Slashdot Mirror

← Back to Stories (view on slashdot.org)

Google's Obfuscated TCP

Posted by kdawson on from the shake-hands-when-you-say-that dept.

agl42 writes "Obfuscated TCP attempts to provide a cheap opportunistic encryption scheme for HTTP. Though SSL has been around for years, most sites still don't use it by default. By providing a less secure, but computationally and administratively cheaper, method of encryption, we might be able to increase the depressingly small fraction of encrypted traffic on the Internet. There's an introduction video explaining it."

8 of 392 comments (clear)

  1. Re:So, wait... by Anonymous Coward · · Score: 5, Informative

    It's not written by Google, it's just hosted by them. Big difference, misleading title.

  2. NOT GOOGLE by Zutroi_Zatatakowsky · · Score: 5, Informative

    This is not GOOGLE's Obfuscated TCP, this is a small one-man project HOSTED on Google Code.

    That guy's gonna get tons of traffic for what's maybe a good idea but not endorsed or supported by Google.

    --
    All Hail Discordia. Hail Eris. Fnord.
    1. Re:NOT GOOGLE by Plug · · Score: 5, Informative

      He's a Google employee..

      (Standard 20% time disclaimer etc)

  3. Re:Firefox isn't helping by Kjella · · Score: 5, Informative

    Per definition, then you're more than an eavesdropper. Then you're actively intercepting and rewriting the connection, which is a lot more complicated to do in volume plus detectable by comparing fingerprints. Whereas just copying the stream for the NSA is trivial and without detection possibility, but hey pick no security because the other is imperfect.

    --
    Live today, because you never know what tomorrow brings
  4. Re:Problem isn't computation... by syzler · · Score: 4, Informative

    he big barrier to ssl for small sites is cost - in some cases the cost of an ssl cert will exceed all other costs.

    I would disagree. One of the biggest barriers to implementing SSL on my sites is the lack of IP addresses. I only have two IP addresses, yet I host 16 web sites. My understanding is that HTTPS requires IP based virtuals which would prevent me from hosting more than two sites if I were to use SSL for all of my sites.

  5. Re:Problem isn't computation... by Timothy+Brownawell · · Score: 4, Informative

    My understanding is that HTTPS requires IP based virtuals

    Partly. There's a TLS extension that makes it work, but it looks like it doesn't work for IE on WinXP.

  6. Reinventing ancient history by PhilK · · Score: 5, Informative

    It's interesting how the same idea gets "reinvented" over and over. Opportunistic encryption using advertised DH public numbers is just such a thing.

    ObsTCP is just a reinvention of SKIP.

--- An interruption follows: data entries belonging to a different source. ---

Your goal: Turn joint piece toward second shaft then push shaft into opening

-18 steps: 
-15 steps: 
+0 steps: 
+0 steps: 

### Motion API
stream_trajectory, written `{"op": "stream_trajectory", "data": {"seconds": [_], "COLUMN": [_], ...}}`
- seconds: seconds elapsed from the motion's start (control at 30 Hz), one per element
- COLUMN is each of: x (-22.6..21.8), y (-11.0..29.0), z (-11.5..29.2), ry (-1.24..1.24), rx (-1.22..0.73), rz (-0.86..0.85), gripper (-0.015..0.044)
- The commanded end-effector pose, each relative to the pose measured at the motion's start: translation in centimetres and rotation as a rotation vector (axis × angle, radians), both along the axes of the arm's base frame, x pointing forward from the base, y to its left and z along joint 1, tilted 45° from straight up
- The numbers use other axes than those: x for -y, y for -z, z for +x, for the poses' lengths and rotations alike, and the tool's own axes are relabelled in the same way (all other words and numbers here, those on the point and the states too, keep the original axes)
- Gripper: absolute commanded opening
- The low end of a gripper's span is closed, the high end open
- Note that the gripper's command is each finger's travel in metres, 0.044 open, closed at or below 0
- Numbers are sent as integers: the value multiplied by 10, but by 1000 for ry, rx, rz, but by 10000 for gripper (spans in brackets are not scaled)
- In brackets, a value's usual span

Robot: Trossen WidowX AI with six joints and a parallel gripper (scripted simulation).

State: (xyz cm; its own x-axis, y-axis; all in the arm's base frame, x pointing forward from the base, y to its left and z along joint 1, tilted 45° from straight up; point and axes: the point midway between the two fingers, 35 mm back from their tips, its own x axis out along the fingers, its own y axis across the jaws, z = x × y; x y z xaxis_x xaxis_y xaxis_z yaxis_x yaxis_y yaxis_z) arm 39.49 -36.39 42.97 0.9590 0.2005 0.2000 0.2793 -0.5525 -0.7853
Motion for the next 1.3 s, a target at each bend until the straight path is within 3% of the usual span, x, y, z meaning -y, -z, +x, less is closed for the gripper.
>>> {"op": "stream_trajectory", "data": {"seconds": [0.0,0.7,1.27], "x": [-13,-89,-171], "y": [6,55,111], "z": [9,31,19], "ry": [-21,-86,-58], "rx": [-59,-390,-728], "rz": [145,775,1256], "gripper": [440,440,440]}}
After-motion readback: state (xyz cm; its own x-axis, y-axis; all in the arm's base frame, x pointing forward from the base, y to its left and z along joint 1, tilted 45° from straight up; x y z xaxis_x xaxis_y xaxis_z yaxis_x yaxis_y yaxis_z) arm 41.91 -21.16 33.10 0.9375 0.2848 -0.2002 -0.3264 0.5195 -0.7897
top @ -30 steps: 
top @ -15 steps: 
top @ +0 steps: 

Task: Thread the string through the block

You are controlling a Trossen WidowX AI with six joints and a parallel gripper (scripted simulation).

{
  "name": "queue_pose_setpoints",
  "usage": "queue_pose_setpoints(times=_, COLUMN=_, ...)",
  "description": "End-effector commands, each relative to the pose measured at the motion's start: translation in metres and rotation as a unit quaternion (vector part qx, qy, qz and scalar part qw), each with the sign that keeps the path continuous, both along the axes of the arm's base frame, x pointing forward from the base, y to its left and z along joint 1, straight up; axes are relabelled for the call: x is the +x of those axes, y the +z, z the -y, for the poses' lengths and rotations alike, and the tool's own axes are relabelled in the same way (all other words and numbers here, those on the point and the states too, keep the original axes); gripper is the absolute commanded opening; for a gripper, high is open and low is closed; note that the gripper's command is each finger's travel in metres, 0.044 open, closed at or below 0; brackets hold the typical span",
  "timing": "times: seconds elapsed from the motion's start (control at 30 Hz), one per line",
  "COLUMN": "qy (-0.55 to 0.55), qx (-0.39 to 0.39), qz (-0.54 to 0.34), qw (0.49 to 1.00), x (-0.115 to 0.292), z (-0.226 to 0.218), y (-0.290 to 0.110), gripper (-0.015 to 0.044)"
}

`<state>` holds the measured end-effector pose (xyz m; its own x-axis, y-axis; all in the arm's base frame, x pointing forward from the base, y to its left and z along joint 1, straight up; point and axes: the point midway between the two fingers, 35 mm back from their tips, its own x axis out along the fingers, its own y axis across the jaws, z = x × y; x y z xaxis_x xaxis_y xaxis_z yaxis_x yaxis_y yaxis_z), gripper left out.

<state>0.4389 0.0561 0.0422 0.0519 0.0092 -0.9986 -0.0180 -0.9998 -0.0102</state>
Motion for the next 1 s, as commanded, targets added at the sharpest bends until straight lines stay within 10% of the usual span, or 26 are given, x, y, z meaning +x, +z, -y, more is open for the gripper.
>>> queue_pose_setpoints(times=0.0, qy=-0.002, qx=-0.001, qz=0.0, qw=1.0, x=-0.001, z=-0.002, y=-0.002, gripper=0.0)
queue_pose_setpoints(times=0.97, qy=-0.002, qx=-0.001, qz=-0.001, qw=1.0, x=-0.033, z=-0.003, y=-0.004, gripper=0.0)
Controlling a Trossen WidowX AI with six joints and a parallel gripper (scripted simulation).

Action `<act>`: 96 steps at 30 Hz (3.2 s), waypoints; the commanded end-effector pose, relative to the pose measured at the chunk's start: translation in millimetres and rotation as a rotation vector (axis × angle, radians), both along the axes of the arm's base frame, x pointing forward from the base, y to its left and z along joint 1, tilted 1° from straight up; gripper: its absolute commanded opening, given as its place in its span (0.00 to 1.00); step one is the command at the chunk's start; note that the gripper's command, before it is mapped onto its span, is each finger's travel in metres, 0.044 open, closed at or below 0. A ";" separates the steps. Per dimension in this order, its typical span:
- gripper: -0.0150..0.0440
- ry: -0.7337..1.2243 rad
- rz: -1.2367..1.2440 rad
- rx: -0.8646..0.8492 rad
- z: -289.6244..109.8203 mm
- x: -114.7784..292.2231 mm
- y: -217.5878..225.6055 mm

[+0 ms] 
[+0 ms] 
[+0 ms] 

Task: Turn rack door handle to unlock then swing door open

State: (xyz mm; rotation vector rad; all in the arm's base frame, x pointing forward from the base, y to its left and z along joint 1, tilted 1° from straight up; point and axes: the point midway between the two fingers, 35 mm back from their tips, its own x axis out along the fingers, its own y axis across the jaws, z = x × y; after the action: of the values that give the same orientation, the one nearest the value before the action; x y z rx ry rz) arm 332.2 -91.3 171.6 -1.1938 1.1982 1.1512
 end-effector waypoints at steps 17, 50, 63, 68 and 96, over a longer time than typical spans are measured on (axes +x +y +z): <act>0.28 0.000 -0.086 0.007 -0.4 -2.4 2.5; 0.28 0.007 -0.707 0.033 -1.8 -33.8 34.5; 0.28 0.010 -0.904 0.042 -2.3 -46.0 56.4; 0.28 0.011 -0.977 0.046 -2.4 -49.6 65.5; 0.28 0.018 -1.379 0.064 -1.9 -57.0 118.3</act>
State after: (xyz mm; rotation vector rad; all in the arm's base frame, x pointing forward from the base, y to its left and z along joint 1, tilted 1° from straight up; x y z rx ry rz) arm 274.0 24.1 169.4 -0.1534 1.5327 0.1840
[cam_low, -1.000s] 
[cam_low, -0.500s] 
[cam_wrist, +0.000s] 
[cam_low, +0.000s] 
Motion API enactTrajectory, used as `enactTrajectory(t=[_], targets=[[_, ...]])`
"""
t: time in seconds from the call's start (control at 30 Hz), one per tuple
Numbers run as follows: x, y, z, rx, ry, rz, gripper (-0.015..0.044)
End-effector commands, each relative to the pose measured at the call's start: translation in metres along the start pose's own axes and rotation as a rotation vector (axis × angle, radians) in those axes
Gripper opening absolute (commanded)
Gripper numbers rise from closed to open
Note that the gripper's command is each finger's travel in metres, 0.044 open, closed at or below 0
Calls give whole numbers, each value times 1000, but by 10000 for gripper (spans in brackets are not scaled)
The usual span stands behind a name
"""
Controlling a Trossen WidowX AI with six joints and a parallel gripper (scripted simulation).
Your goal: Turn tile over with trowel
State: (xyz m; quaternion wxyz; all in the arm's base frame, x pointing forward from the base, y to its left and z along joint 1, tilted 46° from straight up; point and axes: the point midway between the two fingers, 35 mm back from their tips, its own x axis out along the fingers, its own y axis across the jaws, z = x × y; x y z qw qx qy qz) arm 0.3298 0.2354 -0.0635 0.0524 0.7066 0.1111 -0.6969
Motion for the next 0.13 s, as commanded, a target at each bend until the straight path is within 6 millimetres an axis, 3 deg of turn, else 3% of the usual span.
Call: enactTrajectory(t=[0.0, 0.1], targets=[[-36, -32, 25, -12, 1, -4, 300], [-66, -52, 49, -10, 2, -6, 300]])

    See here via the Wayback Machine since the concept is long dead and buried.
    http://web.archive.org/web/20021129230049/http://www.skip-vpn.org/

  7. Re:what's wrong with ipsec? by Anonymous Coward · · Score: 5, Informative

    IPSec prevents its own widespread adoption in two ways:

    1) IPSec is very much about authenticating who you are talking to on the other end. If two nodes connect for the first time, with no previous knowledge, they have no way to authenticate the other is who they say they are. This is a failure to IPSec - you'll get no SAs, and most implementations will drop traffic that would've required that SA.

    2) The classic key exchange issue:
      a) You can authenticate a session using certs, but now you have the same problems as signed SSL certs, except that every host participating needs to have one and know about all the other nodes' CAs.
      b) You can instead opt to use a pre-shared key, but now you have to pre-share the key. This is fine when you are looking to secure specific traffic to a specific node.

    For uses that aren't affected by these downsides, IPSec is a hugely popular technology. VPNs between a branch and central office as well as remote access for roaming users are very popular. Of course in these cases you can very meaningfully authenticate the other end and the key exchange isn't a problem.